I didn't take much time to settle
in the accommodation. I walked out of the accommodation and got immersed in the
walk in the souqs of Marrakech, an experience like no other in the world, I am
sure. Principal among the souqs of Marrakech is the Souk Semmarine, which is
labelled as the Bond Street of Marrakech. It runs north from the Djemaa el-Fna
to the Ben Youssef Medersa and merges with Souk Nejjarine and Souk El-Kebir.
Running off this main arterial souq is a whole slew of smaller souks dedicated
to particular crafts such as carpets, textiles, babouche, leather hides,
lanterns, spices, antiques, pottery, metalwork, wool, perfume and more. In
short, you can shop for virtually everything here.

Another thing that can be
experienced along the way are premium hammams and spa. There are quite a few of
them. In the Souq el Jeld, the one for tan leather, one of the guys started
singing Yeh Dosti, the song from Sholay and I joined him in full throated
singing. It was an amazing experience. For those seeking historical experiences
are the Marrakech Museum, the Museum of Confluences, traditional and lavish old
Riads, Marrakech Museum, Le Jardin Secret, Medresa ben Yousef and the like.
Entrance fee is typically 100 MAD per adult foreigner; a bit steep, I thought.

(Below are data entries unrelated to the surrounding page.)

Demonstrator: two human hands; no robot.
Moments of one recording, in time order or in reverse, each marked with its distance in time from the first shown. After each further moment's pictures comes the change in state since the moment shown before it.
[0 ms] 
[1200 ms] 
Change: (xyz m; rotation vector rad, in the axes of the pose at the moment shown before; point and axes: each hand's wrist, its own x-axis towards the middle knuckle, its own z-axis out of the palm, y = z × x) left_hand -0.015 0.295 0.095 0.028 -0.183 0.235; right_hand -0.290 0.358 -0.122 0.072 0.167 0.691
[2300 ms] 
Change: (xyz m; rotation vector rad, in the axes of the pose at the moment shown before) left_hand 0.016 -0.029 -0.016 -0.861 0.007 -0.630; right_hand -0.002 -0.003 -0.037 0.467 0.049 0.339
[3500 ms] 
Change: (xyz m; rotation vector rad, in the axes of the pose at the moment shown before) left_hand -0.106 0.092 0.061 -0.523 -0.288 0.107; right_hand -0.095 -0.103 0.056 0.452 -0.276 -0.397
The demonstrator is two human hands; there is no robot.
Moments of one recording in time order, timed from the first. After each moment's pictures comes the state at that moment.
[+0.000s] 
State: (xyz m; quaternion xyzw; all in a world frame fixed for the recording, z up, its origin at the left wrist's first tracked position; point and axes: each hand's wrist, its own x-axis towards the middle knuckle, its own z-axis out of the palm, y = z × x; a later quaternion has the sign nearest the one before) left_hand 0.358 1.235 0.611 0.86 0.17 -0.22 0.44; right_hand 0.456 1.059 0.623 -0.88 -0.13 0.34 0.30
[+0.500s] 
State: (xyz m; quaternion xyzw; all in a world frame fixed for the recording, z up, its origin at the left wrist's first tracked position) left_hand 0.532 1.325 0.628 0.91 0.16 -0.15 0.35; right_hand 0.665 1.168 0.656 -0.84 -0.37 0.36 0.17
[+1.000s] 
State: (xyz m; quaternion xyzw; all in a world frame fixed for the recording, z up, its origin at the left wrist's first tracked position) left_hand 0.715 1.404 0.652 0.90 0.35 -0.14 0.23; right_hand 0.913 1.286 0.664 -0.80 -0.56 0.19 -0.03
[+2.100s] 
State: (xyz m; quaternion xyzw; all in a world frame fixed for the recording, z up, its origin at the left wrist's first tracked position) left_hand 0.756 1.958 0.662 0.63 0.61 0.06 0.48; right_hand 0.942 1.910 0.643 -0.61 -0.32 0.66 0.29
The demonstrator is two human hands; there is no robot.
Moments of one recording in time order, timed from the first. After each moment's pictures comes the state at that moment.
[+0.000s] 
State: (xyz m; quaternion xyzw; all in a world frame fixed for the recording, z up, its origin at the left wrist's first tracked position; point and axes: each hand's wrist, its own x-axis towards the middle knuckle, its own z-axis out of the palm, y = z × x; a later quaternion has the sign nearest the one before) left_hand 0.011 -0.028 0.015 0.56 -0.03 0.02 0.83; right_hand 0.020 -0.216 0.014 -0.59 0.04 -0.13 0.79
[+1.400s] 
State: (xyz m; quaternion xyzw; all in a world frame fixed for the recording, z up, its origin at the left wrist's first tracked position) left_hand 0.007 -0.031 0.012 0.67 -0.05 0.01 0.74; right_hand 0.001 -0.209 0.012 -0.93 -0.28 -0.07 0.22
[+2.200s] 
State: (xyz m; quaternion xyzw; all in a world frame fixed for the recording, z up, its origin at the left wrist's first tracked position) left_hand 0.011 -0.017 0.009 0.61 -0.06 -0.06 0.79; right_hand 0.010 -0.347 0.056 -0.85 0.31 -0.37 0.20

I exited the labyrinthine souqs
onto the Jemaa el-Fna Square. With hectic preparations going on to set up
temporary vending outlets in the Square I cut across the Square and decided to
explore the Koutoubia Mosque first. After the previous versions were brought
down to correct the alignment of the qibla, the current Koutoubia Mosque was
built around 1199. The 77-meter minaret is composed of three elements and is
decorated with various geometric patterns and topped with a spire and metal
orbs. It is said to have inspired other buildings such as the Giralda in
Seville and the Hassan Tower in Rabat. The minaret is considered an urban
landmark and an important symbol of Marrakech. Entry into the mosque is limited
to Muslims.

The Jemaa el-Fna Square is one of
the main cultural spaces in Marrakesh and has evolved into one of the symbols
of the city since its foundation in the eleventh century. It represents a
unique concentration of popular Moroccan cultural traditions performed through
musical, religious and artistic expressions. When I reached the massive square,
portions of which were being in relaid, a large number of teams were pushing
handcarts and wheel barrows with what looked like stagings to set up temporary
stalls.

It was amazing to see how quickly the stalls were set up for vending
fruit juices, selling dry fruits, shots of Moroccan coffee and teas and
eateries. Within the hour the massive square was full of stalls and the loud
and gay vendors started soliciting customers. I was addressed variously as Hey
Moustache, Biriyani, Indian, etc. I smiled at them, waved at times, and moved
on. Besides the stalls, there were a large number of Senegalese moving around
selling watches, sunglasses, perfumes and garments. It was indeed once of the
finest experiences I have had in a city.

Tempted though I was to try some
traditional food in one of the stalls, I sauntered into the lovely Argana
restaurant that faced the massive square and the Koutoubia minaret. I was
famished but was intent on avoiding meat as much as possible. I ordered a plate
of couscous and a cup of Cafe au Lait. A couple of maida and wheat Khobz with
coffee came first. The waiter placed a small bottle of water too on the table
who also mentioned that it was free and that I could ask for more. The couscous
was superior in taste and content than the one I had had the previous night in
Casablanca. The soup provided as an accompaniment was so tasty that I got an
extra helping to soak the Khobz in. The meal was so filling that I decided to
skip dinner.

I walked back to the
accommodation through the Souq Semmarine. Things had quieted down and many
shops had already closed for the day. The loud banter and soliciting had died
down. It had started getting quite cold too. I sought refuge in my room and
rested to prepare for the activities of the next day.